**Exercise requirements:** In the records below, tally the lines that contain the word "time" and give only that number.

**Data to examine:**
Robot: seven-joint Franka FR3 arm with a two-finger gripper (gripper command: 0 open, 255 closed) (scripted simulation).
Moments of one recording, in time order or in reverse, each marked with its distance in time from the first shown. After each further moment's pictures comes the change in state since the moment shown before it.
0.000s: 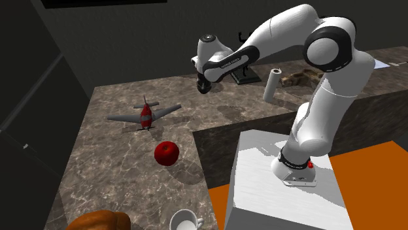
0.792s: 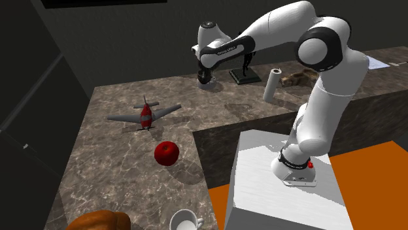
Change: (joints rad) arm -0.036 0.051 -0.036 0.159 0.065 -0.097 -0.124
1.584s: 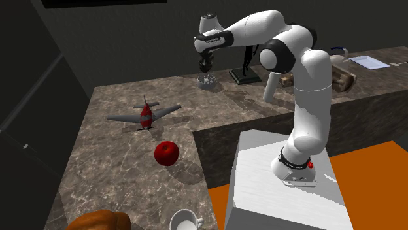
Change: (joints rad) arm -0.184 0.336 -0.032 0.427 0.218 -0.087 -0.300
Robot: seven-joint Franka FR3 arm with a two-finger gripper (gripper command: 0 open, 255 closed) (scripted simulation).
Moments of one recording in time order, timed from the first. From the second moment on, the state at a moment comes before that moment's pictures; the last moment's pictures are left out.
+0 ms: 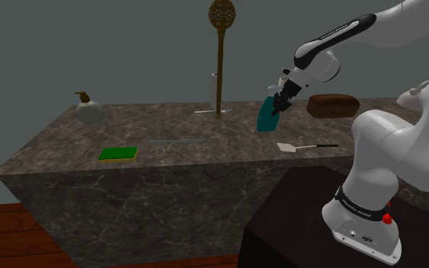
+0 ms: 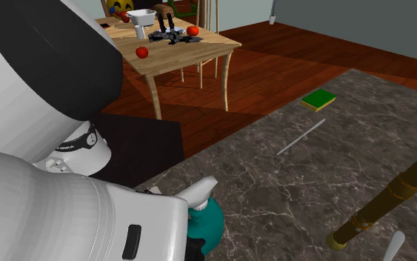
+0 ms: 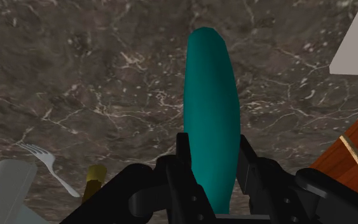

**Solution for this task:** 2